_WORK INSTRUCTION_
If a line in the entries contains the string "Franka", include that line in your answer.

_SUPPLIED DATA_
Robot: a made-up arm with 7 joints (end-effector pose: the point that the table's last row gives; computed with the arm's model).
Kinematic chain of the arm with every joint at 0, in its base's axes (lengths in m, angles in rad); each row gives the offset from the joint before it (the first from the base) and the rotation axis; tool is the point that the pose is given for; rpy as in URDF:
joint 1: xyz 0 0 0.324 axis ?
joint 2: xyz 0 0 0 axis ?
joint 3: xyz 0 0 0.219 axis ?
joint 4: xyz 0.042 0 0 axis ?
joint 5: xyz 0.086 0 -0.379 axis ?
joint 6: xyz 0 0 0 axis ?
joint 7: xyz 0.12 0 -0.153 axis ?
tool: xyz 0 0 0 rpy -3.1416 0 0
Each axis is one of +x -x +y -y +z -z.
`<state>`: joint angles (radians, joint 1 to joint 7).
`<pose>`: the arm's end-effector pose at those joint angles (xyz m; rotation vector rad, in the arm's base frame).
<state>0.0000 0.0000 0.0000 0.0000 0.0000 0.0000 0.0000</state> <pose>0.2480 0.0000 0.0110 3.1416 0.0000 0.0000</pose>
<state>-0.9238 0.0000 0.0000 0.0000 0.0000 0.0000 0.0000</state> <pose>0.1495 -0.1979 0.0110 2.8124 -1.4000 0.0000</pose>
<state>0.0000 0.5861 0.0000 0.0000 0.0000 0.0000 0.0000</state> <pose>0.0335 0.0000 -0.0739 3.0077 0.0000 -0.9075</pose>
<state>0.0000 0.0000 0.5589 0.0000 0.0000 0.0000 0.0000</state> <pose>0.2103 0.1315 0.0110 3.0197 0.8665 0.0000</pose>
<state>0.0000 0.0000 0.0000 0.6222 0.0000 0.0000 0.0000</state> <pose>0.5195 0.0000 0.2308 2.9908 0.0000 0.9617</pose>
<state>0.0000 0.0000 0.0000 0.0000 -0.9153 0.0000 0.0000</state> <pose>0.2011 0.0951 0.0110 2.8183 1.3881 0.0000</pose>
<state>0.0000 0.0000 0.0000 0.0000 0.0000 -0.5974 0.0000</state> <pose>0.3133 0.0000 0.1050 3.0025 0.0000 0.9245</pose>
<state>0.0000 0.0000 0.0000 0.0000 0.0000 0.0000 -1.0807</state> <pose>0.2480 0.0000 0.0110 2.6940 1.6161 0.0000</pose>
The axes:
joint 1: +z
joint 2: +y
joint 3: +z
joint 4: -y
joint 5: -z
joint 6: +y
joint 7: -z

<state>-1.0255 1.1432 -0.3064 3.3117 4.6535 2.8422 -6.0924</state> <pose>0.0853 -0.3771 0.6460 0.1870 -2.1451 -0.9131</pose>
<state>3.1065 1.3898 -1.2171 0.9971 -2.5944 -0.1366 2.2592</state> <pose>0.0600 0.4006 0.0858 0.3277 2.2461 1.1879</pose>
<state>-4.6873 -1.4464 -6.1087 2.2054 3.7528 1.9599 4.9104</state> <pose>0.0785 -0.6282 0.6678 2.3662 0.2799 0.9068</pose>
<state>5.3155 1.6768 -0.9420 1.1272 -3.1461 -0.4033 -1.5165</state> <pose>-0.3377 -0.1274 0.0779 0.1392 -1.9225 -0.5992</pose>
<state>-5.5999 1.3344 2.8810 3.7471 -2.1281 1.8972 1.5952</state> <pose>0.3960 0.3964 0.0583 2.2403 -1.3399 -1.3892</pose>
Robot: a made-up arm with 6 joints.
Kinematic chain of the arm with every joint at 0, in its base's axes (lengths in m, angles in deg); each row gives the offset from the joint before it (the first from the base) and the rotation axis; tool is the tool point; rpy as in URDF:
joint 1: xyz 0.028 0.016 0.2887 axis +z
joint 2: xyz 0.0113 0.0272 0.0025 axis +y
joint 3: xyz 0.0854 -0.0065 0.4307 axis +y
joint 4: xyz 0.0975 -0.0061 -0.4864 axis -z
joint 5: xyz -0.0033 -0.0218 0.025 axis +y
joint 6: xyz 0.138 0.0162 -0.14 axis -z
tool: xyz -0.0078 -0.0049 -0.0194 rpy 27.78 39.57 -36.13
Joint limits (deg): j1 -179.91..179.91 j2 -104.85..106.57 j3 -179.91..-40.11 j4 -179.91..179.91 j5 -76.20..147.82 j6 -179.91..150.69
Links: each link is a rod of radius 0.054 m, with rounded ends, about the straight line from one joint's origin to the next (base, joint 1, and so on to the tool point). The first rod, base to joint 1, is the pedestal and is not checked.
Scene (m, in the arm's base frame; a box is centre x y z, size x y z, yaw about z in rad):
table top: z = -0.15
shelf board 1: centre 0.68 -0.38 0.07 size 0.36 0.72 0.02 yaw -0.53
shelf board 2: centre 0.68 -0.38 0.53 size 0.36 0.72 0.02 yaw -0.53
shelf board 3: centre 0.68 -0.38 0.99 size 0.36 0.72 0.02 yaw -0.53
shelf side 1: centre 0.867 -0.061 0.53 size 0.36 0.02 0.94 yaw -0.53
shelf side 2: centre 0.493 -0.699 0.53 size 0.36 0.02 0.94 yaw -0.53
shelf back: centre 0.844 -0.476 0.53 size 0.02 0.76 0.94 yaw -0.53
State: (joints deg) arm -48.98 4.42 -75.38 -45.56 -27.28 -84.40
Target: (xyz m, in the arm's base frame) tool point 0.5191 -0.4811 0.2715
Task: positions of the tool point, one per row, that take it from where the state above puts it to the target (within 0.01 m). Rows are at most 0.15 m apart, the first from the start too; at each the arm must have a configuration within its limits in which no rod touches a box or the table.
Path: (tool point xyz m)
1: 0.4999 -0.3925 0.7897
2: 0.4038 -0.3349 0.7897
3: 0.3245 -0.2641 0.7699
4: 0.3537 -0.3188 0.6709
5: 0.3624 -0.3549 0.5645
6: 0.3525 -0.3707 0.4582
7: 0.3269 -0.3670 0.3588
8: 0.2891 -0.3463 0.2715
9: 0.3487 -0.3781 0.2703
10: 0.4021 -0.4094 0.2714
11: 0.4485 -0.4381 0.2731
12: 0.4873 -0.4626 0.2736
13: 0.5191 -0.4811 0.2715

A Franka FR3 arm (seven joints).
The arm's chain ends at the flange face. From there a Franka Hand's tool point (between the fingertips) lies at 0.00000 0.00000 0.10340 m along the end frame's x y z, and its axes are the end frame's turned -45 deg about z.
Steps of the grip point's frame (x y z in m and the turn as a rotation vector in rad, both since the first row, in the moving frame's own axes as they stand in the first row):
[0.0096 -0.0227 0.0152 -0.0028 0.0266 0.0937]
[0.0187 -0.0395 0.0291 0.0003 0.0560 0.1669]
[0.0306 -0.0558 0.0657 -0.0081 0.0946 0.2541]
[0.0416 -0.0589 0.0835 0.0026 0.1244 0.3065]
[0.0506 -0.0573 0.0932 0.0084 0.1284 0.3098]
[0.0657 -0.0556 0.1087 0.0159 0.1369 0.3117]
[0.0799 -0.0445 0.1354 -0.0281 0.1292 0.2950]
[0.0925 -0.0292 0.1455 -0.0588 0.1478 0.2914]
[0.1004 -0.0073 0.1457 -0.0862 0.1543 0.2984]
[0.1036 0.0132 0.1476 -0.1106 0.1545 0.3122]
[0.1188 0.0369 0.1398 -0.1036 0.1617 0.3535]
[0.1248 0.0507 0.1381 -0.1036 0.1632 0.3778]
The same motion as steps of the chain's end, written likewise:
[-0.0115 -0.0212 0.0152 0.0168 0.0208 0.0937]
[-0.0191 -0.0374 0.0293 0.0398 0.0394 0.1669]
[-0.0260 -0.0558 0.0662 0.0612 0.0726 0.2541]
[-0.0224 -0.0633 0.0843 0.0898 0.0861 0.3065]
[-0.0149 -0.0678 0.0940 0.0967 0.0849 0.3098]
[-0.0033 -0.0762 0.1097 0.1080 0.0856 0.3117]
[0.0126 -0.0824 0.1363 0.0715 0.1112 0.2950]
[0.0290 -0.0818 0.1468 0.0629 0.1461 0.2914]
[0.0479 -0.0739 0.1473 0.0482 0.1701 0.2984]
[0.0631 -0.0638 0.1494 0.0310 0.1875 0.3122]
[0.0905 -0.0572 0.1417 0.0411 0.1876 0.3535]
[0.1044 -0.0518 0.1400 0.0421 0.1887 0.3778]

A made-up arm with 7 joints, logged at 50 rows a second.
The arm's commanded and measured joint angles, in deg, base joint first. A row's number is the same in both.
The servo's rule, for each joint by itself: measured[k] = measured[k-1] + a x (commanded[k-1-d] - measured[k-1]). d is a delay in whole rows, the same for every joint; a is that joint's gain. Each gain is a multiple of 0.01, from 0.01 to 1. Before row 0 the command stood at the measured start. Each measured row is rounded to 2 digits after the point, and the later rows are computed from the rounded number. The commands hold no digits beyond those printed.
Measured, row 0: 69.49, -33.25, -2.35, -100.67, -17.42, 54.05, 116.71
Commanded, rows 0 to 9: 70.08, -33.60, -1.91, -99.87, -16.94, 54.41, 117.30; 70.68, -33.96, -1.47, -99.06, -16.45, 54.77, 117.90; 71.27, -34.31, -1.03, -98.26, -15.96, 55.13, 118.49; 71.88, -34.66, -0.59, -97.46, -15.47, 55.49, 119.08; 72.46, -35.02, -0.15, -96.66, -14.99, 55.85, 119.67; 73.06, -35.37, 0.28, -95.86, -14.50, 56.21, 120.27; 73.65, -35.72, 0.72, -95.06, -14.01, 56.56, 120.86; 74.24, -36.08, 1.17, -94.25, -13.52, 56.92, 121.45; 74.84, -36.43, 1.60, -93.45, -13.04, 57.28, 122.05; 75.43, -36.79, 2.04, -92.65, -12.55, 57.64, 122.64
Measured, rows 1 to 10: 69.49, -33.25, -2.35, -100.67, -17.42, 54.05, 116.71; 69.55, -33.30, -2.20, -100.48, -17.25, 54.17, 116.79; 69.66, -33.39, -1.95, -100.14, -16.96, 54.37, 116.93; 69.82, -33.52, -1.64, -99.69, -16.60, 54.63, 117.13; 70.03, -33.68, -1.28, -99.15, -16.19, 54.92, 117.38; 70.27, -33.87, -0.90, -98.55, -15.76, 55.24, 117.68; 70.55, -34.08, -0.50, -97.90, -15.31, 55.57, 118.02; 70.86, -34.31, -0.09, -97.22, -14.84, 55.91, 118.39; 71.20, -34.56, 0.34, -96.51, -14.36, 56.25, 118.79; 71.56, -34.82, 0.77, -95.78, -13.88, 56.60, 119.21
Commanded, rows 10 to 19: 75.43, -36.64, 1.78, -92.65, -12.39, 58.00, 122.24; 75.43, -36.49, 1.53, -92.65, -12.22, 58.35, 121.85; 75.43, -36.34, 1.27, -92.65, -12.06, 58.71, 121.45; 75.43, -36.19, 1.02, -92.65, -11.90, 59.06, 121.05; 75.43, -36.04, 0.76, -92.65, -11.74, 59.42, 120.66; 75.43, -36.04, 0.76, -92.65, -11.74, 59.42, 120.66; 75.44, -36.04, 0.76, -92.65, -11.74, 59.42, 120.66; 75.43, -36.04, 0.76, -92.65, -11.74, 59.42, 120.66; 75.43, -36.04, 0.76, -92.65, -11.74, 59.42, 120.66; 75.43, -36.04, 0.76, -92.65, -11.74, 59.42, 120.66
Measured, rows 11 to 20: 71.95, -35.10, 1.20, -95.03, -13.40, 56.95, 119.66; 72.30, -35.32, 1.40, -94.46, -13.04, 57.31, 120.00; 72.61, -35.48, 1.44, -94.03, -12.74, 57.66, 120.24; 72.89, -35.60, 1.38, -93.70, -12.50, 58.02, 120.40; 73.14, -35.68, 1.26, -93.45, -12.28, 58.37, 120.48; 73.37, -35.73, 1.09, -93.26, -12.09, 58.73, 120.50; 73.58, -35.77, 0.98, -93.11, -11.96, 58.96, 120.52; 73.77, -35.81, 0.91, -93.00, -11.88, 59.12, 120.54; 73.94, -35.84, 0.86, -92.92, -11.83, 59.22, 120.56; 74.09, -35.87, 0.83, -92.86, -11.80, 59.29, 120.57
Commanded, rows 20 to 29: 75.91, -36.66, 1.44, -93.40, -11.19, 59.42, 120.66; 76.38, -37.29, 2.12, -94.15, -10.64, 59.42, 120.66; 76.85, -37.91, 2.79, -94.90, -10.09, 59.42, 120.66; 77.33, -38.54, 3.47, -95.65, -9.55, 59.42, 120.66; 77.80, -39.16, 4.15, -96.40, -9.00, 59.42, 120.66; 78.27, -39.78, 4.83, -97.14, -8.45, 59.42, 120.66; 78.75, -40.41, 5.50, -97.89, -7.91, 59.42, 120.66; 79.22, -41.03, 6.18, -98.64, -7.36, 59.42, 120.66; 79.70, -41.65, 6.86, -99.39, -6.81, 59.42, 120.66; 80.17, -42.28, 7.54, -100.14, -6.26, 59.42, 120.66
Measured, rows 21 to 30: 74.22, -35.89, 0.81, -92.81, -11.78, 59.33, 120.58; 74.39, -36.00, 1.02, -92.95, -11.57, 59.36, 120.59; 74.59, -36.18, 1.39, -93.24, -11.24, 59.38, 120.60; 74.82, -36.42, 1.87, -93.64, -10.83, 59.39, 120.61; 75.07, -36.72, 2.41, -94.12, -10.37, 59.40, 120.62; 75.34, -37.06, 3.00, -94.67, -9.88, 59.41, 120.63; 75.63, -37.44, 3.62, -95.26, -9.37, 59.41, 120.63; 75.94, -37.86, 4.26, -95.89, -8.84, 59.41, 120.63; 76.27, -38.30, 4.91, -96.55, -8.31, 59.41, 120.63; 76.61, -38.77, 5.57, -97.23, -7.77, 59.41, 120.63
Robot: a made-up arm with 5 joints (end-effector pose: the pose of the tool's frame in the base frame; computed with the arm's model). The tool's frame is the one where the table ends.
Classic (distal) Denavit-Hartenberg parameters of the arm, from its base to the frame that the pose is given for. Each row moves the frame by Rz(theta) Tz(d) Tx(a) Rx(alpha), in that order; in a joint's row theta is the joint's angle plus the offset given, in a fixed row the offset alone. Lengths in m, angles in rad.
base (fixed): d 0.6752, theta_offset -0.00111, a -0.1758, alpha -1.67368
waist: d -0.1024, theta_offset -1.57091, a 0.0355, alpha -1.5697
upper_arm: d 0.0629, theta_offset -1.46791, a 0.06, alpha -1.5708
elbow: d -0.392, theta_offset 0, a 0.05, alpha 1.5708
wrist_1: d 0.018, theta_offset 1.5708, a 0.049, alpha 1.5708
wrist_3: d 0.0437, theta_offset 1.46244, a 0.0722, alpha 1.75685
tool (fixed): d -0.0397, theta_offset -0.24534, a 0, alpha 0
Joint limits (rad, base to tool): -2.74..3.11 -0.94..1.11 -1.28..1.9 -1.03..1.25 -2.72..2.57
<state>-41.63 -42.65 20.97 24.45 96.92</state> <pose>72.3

_RESULT OF THIS TASK_
A Franka FR3 arm (seven joints).
The arm's chain ends at the flange face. From there a Franka Hand's tool point (between the fingertips) lies at 0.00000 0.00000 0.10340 m along the end frame's x y z, and its axes are the end frame's turned -45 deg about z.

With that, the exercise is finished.